Sea Turtle Inc. cared for more than 5,000 turtles in South Padre Island. Now, second to last turtle is going home.

SOUTH PADRE ISLAND, Texas — A lot of work goes into saying goodbye. Sea Turtle Inc. in South Padre island is used to it by now, the organization has had 40 years of practice.

“Our core mission is education, rehabilitation and conservation,” said Wendy Knight, Sea Turtle Inc’s Executive Director. Sea turtles can come to us and many forms, most of them are brought to us or we are alerted to them by people that are coming here to South Padre Island on vacation or residents that actually live here that come upon a stranded or an injured turtle and call us.”

The goal is to make the patient – a turtle – feel better and release it into the wild.

“Usually in a normal year, a cold stun might mean one 150 -200 turtles,” said Knight, “Never did anyone envision that a big event could mean more than 5,300 turtles.”

That’s how many sea turtles staff and many volunteers have to save after a serious cold spell in Texas this February.

“Sea Turtle Inc. responded to what ended up being the largest cold stun event in recorded history,” Knight said.

When it’s too cold, or too cold too fast, turtles go into a shock like state floating to the surface. There, they can be killed by ocean traffic or even drown.

“It was one of the toughest weeks that I've ever had in my life, physically, mentally, emotionally,” said Chris Gorman, a rehabilitation specialist. “It was a huge test. But ultimately, we pulled through and I think that we handled the cold stun as best as we could and we saved as many of the turtles as we could.”

A loggerhead turtle named Dragon, came to Sea Turtle Inc. during the cold stun.

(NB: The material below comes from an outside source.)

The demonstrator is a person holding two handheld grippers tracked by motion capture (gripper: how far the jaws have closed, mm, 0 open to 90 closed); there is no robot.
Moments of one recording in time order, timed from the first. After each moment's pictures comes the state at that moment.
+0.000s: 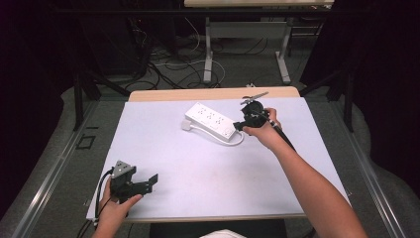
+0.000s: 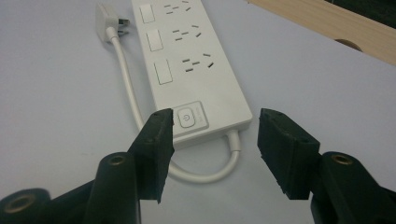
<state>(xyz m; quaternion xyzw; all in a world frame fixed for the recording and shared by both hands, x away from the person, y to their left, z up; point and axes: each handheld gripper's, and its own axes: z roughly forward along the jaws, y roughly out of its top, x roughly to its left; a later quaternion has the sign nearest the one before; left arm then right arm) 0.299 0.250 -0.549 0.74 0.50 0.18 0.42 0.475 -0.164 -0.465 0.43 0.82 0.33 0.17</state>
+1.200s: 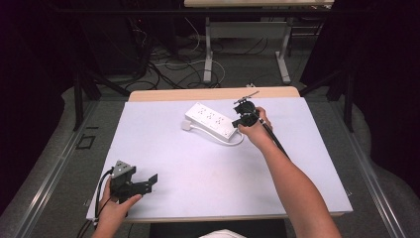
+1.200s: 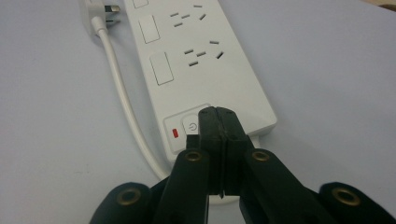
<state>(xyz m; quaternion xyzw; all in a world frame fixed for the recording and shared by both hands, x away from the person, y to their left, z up) 0.300 0.251 -0.550 0.74 0.50 0.18 0.41 0.501 -0.146 -0.490 0.48 0.82 0.31 0.11</state>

“We ended up finding out that she had a large number of sea pens that she had eaten out in the wild and had caused some damage to the GI tract,” he said. “So, the medications we were given in here was to ensure that her digestive system is moving as well as we want it to.”

April 27 was Dragon’s day to be released. Jordan’s too. Another loggerhead that was brought in February as well, before the cold.

“Jordan was suffering from anemia, she was also struggling with some buoyancy issues,” Gorman told KENS5. “Now she’s ready to be released back into the wild.”

“They're going off to live their best life, they're going back out into the Gulf, they're going to continue on their normal migration patterns and they'll go out and find some of those different feeding grounds,” Gorman added.

A lot of work goes into saying goodbye. It doesn’t really matter how many times you’ve done it, over 40 something years, it still gives you the feels of the best kind.

“We're extremely excited to get both Jordan and Dragon back out into the wild,” Gorman said. “Without a doubt, there might be some tears out of the release.”

“It is so rewarding to see them glide off into the water,” Knight said. “They give a goodbye breath. As they go into the water, they tend to come up and draw one last breath. And that's really that moment where everything seems to be worth it.”

Anyone can help with turtle conservation. Just pick up your trash when on the beach and dispose of a fishing line correctly. Turtles like to snack in your favorite fishing spots, eating a fishing line is not good for them.

Sea Turtle Inc. says there is one more turtle left being treated after the cold stun. There is no release date set for it yet.